The San Marcos CISD board of trustees rejected changing the way voters in the district elect them to the board Dec. 13. The motion failed by a 3-4 vote with trustees Miguel Arredondo, Kathy Hanson and Mayra Mejia voting in favor.

Board members are currently elected by five single-member districts and two at-large districts. The proposed change would have dropped the at-large districts and created seven single-member districts instead. The community redistricting committee voted unanimously Dec. 9 to bring the seven single-member district proposition to the board, said Eduardo Rios, chair of the community redistricting committee in a presentation to the board. New redistricting maps were presented that meet the federal guidelines of population and ethnic deviation in each district for both the current configuration and seven single-member district maps.

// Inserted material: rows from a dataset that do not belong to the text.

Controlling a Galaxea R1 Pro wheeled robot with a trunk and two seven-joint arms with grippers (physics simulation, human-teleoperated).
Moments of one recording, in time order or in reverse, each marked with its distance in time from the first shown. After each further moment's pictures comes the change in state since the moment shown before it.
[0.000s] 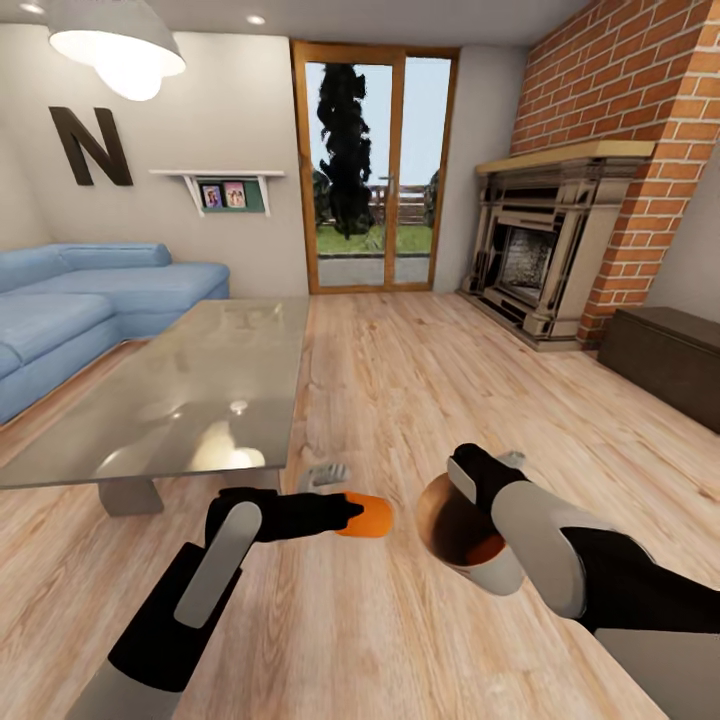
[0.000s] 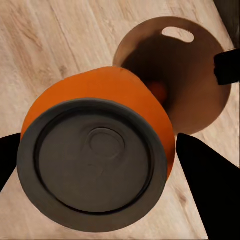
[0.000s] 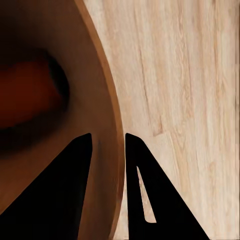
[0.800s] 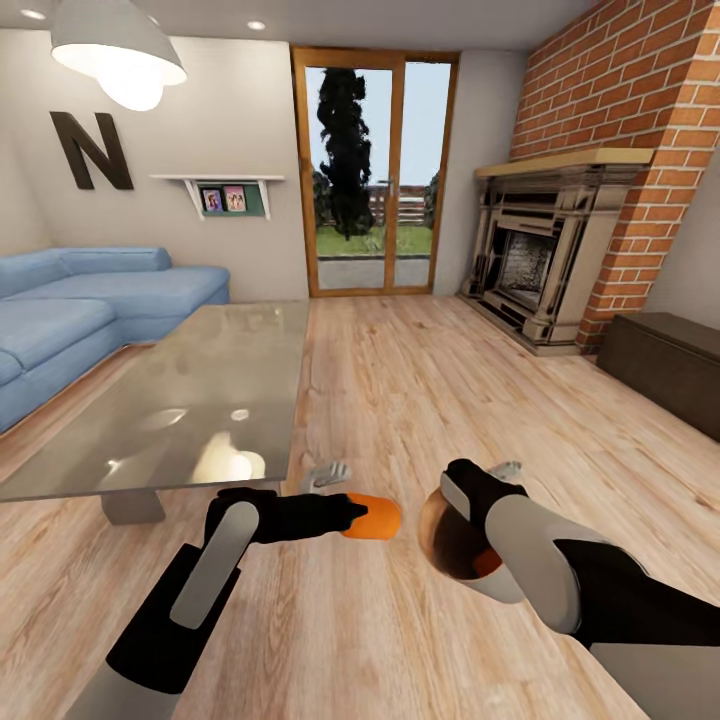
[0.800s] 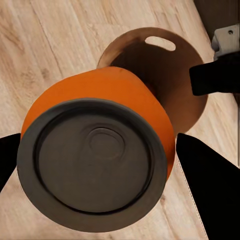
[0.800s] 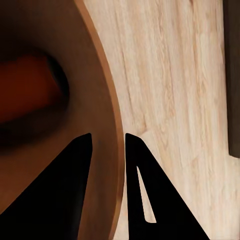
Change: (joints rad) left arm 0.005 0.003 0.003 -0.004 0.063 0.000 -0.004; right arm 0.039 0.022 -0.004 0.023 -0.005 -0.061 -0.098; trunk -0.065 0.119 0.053
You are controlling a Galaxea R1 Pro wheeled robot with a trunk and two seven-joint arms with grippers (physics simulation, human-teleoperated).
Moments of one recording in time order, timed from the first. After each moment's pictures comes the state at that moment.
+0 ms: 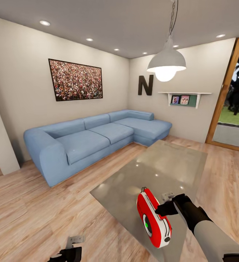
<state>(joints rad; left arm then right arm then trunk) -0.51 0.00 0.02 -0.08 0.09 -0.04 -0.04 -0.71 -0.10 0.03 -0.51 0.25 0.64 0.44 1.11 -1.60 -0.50</state>
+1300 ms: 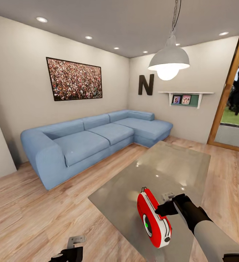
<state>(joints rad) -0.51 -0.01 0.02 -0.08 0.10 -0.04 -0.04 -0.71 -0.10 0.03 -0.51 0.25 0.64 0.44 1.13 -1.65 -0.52</state>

If the new voting configuration had been adopted, the board would have had to conduct public hearings prior to Jan. 6, the last day to adopt a new map before the May board elections, Rios said.

“We have a five-two configuration that is pretty straightforward and meets the requirement for the standard deviation. We have a base layout that is compliant [for a single-member district map],” Rios said, adding that they had one more meeting planned to iron out a few details and finalize that map.

“I don’t feel like we personally have the time to get the public input between now and Jan. 6,” at-large trustee Anne Halsey said. “Although I understand in theory why it makes it more equal to have a seven[-member voting scheme], part of it is also about encouraging more engagement with our voting. ... I haven’t heard what makes it more representational to give a voter one vote for a school board trustee versus three votes that each voter in the district currently has."

Rolando Rios, a lawyer based in San Antonio who provided legal advice for the redistricting committee, said many larger school districts in the state have moved away from at-large districts.


“At-large voting is a suspicious way of voting in the sense that it has the effect of diluting the voting strength of racial minorities. At one time ... San Antonio ISD, Dallas ISD, Houston ISD, Fort Worth ISD—virtually every school district in the state at-large voting,” Rolando Rios said. “The patterns show that where you have multicultural communities, and there's this phenomenon called polarized voting, certain groups vote a certain way, certain groups another way. At-large voting has an effect of diluting the voting strength of racial minorities. So every school district that I mentioned, across the whole state, went from at-large to single-member districts.”

Several trustees voiced interest in exploring the single-member district map at a later date, and Eduardo Rios said that the committee would meet again in January to finalize a map that the board can use going forward.